A decorator decides to use square tiles as an accent strip in the design of a new shower, but she wants to rotate the tiles to look like diamonds. She will use 9 large tiles that measure 8 inches on a side and 8 small tiles that measure 2 inches on a side. Determine the width of the accent strip by simplifying the expression $9 (8 \sqrt{2}) + 8 (2 \sqrt{2})$ . (Round to the nearest tenth of an inch.)

230.

Suzy wants to use square tiles on the border of a spa she is installing in her backyard. She will use large tiles that have area of 12 square inches, medium tiles that have area of 8 square inches, and small tiles that have area of 4 square inches. Once section of the border will require 4 large tiles, 8 medium tiles, and 10 small tiles to cover the width of the wall. Simplify the expression $4 \sqrt{12} + 8 \sqrt{8} + 10 \sqrt{4}$ to determine the width of the wall. (Round to the nearest tenth of an inch.)

Writing Exercises

231.

Explain the difference between like radicals and unlike radicals. Make sure your answer makes sense for radicals containing both numbers and variables.

232.

Explain the process for determining whether two radicals are like or unlike. Make sure your answer makes sense for radicals containing both numbers and variables.

Self Check

ⓐ After completing the exercises, use this checklist to evaluate your mastery of the objectives of this section.
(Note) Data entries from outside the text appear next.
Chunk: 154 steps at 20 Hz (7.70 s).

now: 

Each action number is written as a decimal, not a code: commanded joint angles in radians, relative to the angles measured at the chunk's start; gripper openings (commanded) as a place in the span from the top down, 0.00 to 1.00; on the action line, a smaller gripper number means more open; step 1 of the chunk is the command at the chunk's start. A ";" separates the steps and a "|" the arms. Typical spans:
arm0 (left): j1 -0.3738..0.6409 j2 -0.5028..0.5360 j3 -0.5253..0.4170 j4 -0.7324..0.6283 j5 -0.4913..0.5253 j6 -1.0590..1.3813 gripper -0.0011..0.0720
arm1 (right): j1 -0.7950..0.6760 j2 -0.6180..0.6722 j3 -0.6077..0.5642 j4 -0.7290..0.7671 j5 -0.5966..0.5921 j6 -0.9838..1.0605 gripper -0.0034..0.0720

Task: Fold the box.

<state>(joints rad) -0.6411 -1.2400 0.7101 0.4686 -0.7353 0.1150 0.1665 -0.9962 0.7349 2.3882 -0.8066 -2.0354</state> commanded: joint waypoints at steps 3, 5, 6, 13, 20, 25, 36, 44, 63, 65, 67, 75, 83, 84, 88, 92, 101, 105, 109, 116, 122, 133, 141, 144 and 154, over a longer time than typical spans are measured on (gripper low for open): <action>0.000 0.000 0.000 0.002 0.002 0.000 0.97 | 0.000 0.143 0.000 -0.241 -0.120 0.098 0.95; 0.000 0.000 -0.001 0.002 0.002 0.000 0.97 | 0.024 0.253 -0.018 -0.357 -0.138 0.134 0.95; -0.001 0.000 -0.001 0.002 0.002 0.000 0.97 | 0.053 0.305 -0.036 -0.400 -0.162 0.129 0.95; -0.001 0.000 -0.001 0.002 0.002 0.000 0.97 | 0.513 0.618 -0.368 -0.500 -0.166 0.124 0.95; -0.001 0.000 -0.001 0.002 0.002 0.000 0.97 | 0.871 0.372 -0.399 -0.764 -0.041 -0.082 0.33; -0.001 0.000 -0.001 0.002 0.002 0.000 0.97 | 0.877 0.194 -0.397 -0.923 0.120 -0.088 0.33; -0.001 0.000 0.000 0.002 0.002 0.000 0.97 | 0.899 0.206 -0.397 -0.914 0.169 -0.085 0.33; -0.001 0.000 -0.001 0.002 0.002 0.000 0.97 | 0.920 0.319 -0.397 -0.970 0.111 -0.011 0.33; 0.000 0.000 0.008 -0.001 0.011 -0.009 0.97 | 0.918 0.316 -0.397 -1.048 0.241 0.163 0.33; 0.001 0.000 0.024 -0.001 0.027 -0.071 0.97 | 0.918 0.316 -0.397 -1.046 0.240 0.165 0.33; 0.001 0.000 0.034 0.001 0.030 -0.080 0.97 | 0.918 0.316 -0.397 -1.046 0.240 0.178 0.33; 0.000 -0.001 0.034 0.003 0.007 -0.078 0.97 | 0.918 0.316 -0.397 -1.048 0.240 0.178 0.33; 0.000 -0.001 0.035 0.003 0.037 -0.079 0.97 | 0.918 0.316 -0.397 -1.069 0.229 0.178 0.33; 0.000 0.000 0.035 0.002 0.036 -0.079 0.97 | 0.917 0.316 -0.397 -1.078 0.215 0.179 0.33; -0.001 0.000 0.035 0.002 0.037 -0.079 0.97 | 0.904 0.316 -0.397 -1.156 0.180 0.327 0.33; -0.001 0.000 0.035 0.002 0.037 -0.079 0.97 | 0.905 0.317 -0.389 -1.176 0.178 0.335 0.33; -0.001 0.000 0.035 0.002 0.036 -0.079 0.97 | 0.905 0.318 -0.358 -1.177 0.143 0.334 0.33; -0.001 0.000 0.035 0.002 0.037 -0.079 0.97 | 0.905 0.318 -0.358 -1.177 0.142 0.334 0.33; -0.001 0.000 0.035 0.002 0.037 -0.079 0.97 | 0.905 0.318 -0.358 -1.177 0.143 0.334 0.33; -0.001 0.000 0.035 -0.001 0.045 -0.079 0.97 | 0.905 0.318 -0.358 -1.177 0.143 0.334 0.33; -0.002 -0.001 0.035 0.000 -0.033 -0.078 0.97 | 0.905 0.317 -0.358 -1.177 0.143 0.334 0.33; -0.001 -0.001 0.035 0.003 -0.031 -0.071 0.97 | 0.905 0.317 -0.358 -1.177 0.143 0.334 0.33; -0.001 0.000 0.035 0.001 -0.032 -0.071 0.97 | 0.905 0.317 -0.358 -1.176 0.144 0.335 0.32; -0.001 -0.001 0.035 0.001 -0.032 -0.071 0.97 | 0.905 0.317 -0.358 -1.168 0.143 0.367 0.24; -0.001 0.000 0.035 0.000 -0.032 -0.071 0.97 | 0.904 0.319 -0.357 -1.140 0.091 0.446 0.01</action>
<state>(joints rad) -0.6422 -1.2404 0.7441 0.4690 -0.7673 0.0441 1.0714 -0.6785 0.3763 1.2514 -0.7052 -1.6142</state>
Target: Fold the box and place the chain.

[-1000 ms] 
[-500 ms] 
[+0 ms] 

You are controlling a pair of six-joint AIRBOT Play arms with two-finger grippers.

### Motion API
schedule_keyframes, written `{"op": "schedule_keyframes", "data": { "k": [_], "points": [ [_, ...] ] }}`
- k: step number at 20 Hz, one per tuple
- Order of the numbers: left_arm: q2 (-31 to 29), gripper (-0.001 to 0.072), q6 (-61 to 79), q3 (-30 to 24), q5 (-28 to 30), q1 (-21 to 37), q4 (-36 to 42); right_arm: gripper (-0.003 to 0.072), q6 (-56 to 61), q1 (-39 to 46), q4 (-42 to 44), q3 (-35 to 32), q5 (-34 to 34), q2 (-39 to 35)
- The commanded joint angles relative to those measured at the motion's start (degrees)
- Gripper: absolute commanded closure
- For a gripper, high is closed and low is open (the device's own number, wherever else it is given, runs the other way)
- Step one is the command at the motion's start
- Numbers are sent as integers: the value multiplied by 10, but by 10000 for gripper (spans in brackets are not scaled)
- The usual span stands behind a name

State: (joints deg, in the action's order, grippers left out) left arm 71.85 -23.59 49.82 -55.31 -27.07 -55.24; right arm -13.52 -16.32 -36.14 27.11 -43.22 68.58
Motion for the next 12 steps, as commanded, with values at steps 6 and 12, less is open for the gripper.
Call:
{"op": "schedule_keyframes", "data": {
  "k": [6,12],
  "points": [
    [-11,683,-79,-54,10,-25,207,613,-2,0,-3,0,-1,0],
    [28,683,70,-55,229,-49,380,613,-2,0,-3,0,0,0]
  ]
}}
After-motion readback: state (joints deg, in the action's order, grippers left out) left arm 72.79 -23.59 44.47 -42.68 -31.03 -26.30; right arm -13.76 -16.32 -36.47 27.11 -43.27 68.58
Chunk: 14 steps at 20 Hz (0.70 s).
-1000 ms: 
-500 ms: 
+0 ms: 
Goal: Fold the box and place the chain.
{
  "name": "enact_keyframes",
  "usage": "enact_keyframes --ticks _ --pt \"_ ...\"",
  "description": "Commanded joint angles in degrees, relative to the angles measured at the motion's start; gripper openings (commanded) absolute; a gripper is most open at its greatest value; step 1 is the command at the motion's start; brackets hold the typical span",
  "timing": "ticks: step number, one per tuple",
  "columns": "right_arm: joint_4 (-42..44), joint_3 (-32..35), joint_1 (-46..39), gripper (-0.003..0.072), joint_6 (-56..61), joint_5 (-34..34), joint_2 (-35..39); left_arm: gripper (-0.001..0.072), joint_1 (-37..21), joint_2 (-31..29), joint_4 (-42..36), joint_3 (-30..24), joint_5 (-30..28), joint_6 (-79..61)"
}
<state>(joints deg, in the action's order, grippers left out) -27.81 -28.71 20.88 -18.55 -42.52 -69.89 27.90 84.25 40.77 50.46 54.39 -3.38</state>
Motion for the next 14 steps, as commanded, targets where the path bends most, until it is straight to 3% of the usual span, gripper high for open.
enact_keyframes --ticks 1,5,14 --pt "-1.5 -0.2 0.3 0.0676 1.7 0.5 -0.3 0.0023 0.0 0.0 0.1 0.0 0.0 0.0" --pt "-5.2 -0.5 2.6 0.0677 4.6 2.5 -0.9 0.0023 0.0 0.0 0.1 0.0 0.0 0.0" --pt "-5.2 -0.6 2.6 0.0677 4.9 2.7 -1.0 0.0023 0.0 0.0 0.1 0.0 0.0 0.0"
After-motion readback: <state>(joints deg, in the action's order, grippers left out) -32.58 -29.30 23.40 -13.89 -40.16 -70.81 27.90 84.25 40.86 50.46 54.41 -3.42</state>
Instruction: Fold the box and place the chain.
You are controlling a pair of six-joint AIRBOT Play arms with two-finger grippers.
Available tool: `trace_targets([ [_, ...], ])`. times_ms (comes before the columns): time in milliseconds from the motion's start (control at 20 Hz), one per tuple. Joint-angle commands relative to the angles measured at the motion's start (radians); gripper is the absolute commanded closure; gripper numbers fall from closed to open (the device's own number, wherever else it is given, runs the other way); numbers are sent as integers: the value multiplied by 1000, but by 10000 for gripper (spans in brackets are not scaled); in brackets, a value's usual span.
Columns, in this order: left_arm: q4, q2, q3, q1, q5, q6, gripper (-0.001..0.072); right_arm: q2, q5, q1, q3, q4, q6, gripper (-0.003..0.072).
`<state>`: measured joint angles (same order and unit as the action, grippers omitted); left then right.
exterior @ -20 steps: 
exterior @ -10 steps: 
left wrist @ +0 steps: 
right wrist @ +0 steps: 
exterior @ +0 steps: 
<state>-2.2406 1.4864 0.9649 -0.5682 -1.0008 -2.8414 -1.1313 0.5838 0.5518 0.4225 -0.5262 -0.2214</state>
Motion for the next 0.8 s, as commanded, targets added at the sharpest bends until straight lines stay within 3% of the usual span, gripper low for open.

This table has four columns and three rows. The columns are labeled, “I can…,” “Confidently,” “With some help,” and “No – I don’t get it!” Under the “I can…” column the rows read, “add and subtract like square roots.,” and “add and subtract square roots that need simplification.” The other rows under the other columns are empty.

ⓑ What does this checklist tell you about your mastery of this section? What steps will you take to improve?